Creating predictions manually instead of using a model is referred to as Hand-Labeling, and it is prohibited in most data science competitions. This rule also applies to this competition, prohibiting Hand-Labeling for all or part of the test data. **Making manual decisions for part of the predictions** based on rules or specific conditions derived from EDA (Exploratory Data Analysis) also falls under Hand-Labeling. All predictions must be generated by a model, and manual predictions are not permitted. Data processing must be based on reproducible methods, and the submitted predictions must be **automatically generated** by a model that can also be applied to other data with similar characteristics.

- **Ensuring Reproducibility**  
  
Ensure reproducibility of your predictions as much as possible. To achieve this, it is essential to **set seed values for random number generation**.

The phrase "as much as possible" is used because there are situations where reproducibility cannot be fully guaranteed. For example, recent updates to the PyTorch deep learning framework have caused overall precision to decrease. In such cases, reproducing predictions made with an earlier version would require downgrading the framework.

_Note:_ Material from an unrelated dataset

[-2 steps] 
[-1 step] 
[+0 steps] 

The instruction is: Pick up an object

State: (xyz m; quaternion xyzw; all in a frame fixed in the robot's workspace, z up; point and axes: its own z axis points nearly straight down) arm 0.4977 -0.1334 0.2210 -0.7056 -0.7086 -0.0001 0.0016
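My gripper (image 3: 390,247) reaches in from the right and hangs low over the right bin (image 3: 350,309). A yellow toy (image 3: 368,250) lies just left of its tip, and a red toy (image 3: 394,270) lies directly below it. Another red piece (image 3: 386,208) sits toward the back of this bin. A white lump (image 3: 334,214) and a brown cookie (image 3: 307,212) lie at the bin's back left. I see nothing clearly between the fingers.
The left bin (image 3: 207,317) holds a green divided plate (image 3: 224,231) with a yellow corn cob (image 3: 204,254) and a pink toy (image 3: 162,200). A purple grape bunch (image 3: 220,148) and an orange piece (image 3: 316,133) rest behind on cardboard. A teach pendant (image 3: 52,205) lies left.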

However, for this competition, such measures are not required to ensure reproducibility.


- **Permission for Private Sharing**  

In data science competitions, private information sharing is typically strictly regulated from a fairness perspective. In most cases, information sharing within a team is only permitted when the team formation is declared through official channels. Personal information sharing outside the team, referred to as **Private Sharing**, is strictly prohibited.
However, since this competition is positioned as a tutorial for beginners, the Private Sharing prohibition will not be applied. If you have experienced individuals nearby, you are encouraged to actively seek their advice, and you may also exchange information and discuss with other participants online. When engaging in online discussions with other participants, please try to conduct these interactions in public forums rather than private channels, ensuring that all participants can share insights.

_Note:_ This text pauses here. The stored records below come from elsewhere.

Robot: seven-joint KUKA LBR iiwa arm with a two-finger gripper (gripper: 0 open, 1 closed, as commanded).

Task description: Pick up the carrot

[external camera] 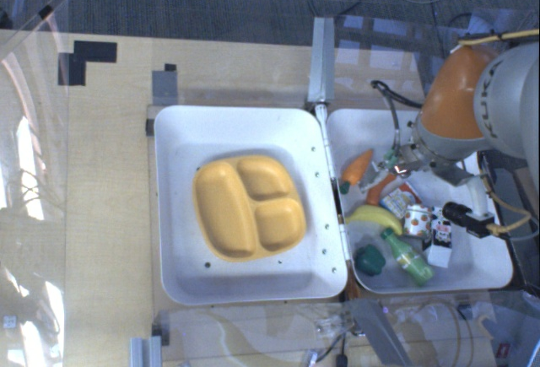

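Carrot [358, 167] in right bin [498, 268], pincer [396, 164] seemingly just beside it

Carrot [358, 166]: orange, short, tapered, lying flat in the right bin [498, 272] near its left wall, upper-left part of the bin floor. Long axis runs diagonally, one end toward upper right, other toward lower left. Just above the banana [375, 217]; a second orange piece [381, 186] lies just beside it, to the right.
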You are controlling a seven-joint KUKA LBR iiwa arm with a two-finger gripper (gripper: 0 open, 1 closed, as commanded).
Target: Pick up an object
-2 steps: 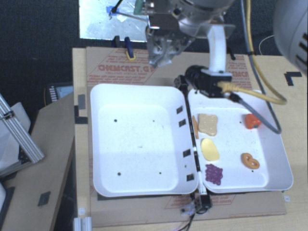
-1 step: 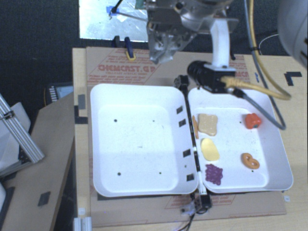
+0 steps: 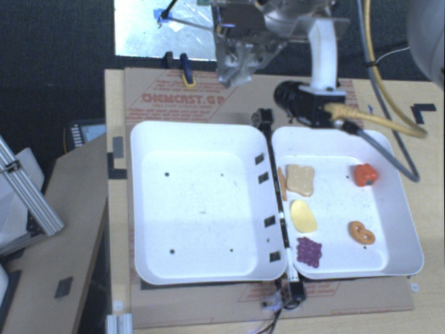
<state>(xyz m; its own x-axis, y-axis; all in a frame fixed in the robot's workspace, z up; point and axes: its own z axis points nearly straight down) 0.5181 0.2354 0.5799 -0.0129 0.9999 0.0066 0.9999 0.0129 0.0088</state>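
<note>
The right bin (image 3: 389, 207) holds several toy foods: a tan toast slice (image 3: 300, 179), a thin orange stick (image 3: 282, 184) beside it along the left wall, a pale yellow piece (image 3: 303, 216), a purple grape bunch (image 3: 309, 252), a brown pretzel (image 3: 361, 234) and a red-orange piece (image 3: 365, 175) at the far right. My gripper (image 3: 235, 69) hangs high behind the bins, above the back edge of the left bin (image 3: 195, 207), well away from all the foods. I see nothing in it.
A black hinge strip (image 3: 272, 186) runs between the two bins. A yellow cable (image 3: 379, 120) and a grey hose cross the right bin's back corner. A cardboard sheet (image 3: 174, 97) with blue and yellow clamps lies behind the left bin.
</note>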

- **Citing Original Sources (Reference Code)**  

This competition has numerous high-quality and informative notebooks reported on the internet. Exploring such excellent approaches and deciphering code is also a form of learning, so please feel free to reference them. There is absolutely no problem with referencing others' code.
From an educational standpoint, GCI distinguishes between one's own work and citations. Therefore, when you quote code, please explicitly indicate the original source. For top-ranking participants in this competition, code disclosure is required. If it is discovered during this disclosure that the original source was not cited, and the code is clearly from another source, there is a possibility that the prize may be revoked. Therefore, it is recommended to keep a record of the notebooks you referenced to track which codes you have used.